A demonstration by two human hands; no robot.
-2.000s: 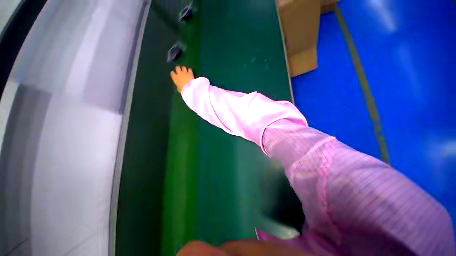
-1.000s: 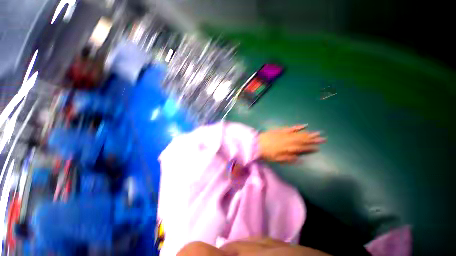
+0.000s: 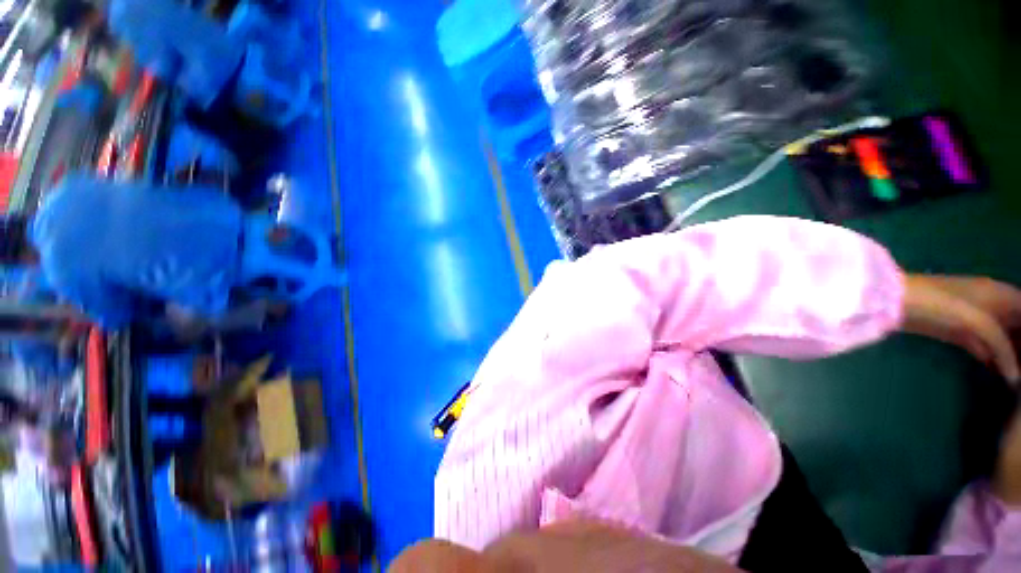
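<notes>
My left hand reaches in from a pink sleeve to the right edge of the picture, over the green bench. Its fingers bend down; their tips are at or past the edge and blurred, so whether it holds anything cannot be told. A small part of my right hand shows at the right edge, below the left one, above a pink cuff. Its fingers are cut off. A dark area lies between the hands, too unclear to name. A smartphone with orange, green and magenta blocks lies flat above the left forearm.
Shiny clear blister trays with dark pockets stand beside the phone, with a white cable between them. To the left are blue floor, blue stools, an open cardboard box and a person in blue.
The view has swung from the belt to the trays, phone and floor. My left hand has shifted to the right edge, and part of my right hand has come into view there.
</notes>
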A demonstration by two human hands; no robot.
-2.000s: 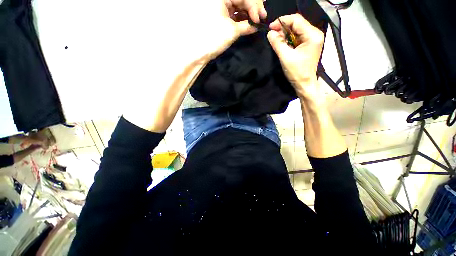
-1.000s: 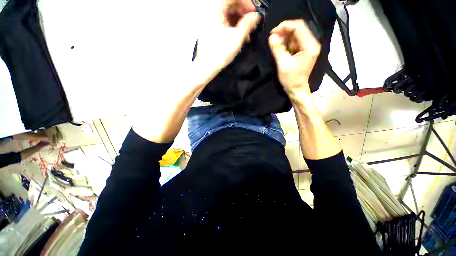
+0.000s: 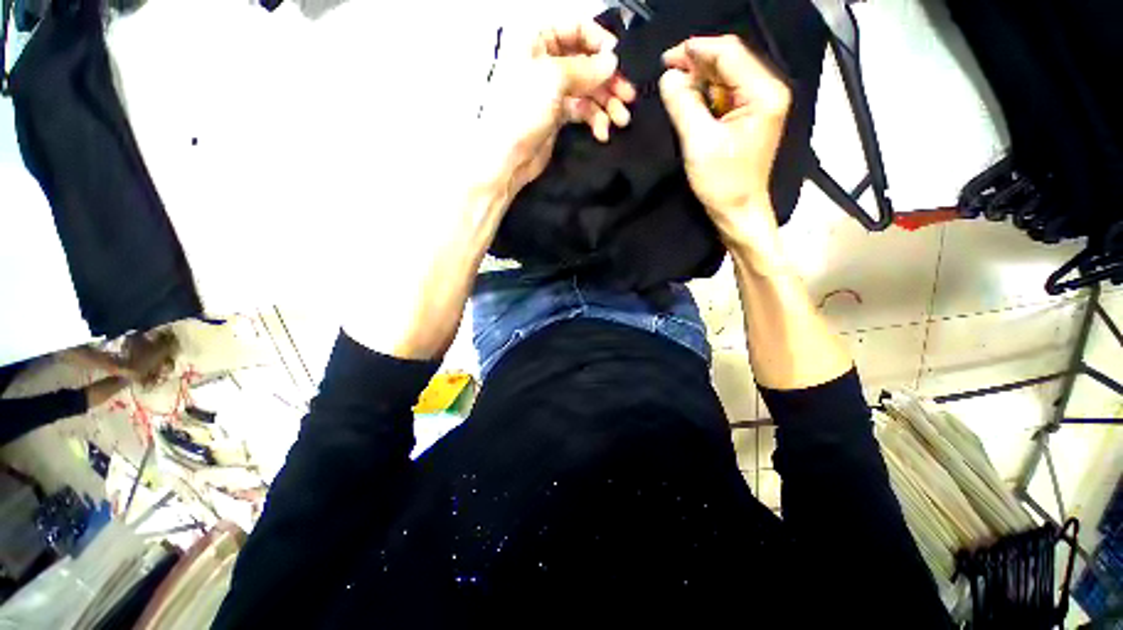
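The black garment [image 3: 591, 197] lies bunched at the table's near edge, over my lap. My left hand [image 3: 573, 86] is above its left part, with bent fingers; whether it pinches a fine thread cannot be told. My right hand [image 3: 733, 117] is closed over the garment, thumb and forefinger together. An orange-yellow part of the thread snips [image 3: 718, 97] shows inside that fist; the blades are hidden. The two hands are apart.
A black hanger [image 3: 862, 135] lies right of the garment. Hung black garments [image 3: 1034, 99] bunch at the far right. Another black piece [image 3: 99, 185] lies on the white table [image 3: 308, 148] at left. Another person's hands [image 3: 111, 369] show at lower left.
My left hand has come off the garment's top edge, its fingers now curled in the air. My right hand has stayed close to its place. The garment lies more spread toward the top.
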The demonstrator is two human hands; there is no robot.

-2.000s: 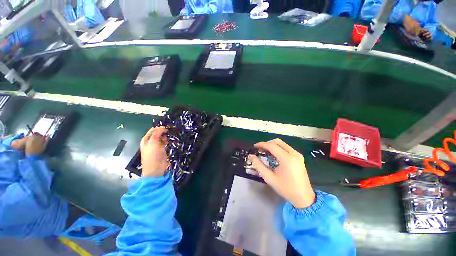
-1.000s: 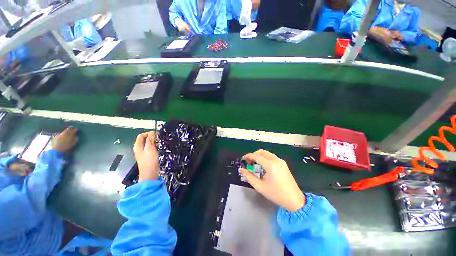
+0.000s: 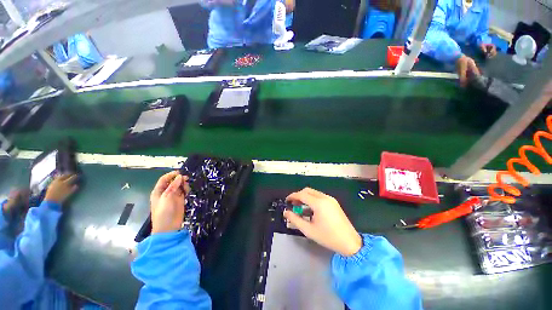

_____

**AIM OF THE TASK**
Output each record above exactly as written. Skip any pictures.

**RESPONSE**
A demonstration by two human hands; no robot.
-2.000s: 
-1.000s: 
+0.000s: 
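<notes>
My left hand reaches in from a pink sleeve to the right edge of the picture, over the green bench. Its fingers bend down; their tips are at or past the edge and blurred, so whether it holds anything cannot be told. A small part of my right hand shows at the right edge, below the left one, above a pink cuff. Its fingers are cut off. A dark area lies between the hands, too unclear to name. A smartphone with orange, green and magenta blocks lies flat above the left forearm.
Shiny clear blister trays with dark pockets stand beside the phone, with a white cable between them. To the left are blue floor, blue stools, an open cardboard box and a person in blue.
The view has swung from the belt to the trays, phone and floor. My left hand has shifted to the right edge, and part of my right hand has come into view there.
</notes>
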A demonstration by two human hands; no robot.
-2.000s: 
-1.000s: 
+0.000s: 
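The black garment [image 3: 591, 197] lies bunched at the table's near edge, over my lap. My left hand [image 3: 573, 86] is above its left part, with bent fingers; whether it pinches a fine thread cannot be told. My right hand [image 3: 733, 117] is closed over the garment, thumb and forefinger together. An orange-yellow part of the thread snips [image 3: 718, 97] shows inside that fist; the blades are hidden. The two hands are apart.
A black hanger [image 3: 862, 135] lies right of the garment. Hung black garments [image 3: 1034, 99] bunch at the far right. Another black piece [image 3: 99, 185] lies on the white table [image 3: 308, 148] at left. Another person's hands [image 3: 111, 369] show at lower left.
My left hand has come off the garment's top edge, its fingers now curled in the air. My right hand has stayed close to its place. The garment lies more spread toward the top.
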The demonstrator is two human hands; there is no robot.

-2.000s: 
-1.000s: 
+0.000s: 

No additional work remains on the exercise.